27 July 1998 00:00 [Source: ICB Americas]FMC Corporation will mothball its original 100-million-pound hydrogen peroxide production line at its facility in Bayport, Tex., reducing the company's North American capacity by nearly 25 percent. FMC says the mothballed capacity will not be needed for the foreseeable future and the closure will reduce costs.
The company stresses that the reduction in its capacity will not affect its ability to supply current and anticipated near-term customers, though it partially reduces the substantial capacity underutilization that has plagued both the company and the industry.
FMC expanded the Bayport site by 140 million pounds in 1996 based on demand projections that never materialized. That new capacity will remain in operation.

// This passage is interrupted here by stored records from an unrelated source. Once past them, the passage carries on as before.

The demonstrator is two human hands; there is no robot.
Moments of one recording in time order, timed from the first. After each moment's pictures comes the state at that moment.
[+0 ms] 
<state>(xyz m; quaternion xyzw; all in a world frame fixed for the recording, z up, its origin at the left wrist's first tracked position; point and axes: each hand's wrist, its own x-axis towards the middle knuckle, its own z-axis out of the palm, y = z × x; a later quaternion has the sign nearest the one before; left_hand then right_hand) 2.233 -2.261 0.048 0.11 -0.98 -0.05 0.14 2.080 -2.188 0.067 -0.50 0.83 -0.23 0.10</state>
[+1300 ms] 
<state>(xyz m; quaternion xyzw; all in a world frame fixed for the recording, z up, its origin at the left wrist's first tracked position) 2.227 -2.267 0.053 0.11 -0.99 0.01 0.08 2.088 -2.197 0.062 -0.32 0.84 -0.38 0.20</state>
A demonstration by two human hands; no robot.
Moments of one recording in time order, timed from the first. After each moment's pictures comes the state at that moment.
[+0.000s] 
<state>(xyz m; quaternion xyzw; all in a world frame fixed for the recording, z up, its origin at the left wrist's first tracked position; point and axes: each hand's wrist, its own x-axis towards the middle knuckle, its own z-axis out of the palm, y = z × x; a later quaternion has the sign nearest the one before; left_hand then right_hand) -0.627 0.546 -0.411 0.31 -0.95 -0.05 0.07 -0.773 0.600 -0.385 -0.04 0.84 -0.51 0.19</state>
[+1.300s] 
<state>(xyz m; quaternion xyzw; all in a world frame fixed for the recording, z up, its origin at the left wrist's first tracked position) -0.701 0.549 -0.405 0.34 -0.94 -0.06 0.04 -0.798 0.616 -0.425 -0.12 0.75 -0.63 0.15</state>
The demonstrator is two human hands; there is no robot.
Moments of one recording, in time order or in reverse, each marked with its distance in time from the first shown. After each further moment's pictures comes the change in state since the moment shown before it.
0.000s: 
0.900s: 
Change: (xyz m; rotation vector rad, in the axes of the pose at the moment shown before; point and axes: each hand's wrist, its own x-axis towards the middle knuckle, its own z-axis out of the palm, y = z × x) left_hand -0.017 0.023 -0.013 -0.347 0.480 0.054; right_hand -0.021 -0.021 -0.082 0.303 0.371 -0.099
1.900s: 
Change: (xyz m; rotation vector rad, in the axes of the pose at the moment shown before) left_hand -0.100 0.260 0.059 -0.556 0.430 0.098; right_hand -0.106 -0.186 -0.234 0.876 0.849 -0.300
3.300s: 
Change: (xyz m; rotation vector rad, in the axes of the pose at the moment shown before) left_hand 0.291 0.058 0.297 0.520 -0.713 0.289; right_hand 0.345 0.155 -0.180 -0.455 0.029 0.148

Other peroxide producers also raised their capacities in anticipation of stringent government legislation to reduce the use of chlorine in pulp bleaching.
Two years ago, EPA was believed to be leaning toward total chlorine free (TCF) bleaching rather than elemental chlorine free (ECF) bleaching, but ECF prevailed. TCF would have required far more hydrogen peroxide than ECF, which allows pulp manufacturers to use chlorine dioxide made from sodium chlorate.
The emergence of ECF bleaching, coupled with a recession in the pulp industry in early 1996, have been the leading causes of oversupply in the peroxide industry. Peroxide producers planned their expansions based on the 10 percent annual growth H2O2 enjoyed over the past decade and an expected continuation of such growth through 2000.
"FMC has commoditized its cost structure over the last 12 to 18 months and significant cost improvements have been achieved in all aspects of our business," says Dan Summers, the company's business manager for hydrogen peroxide. "However, these costs reductions have been unable to offset the failure of expected demand to materialize."
Mr. Summers calls the mothballing of underutilized capacity at Bayport an unpleasant but necessary response to the current market.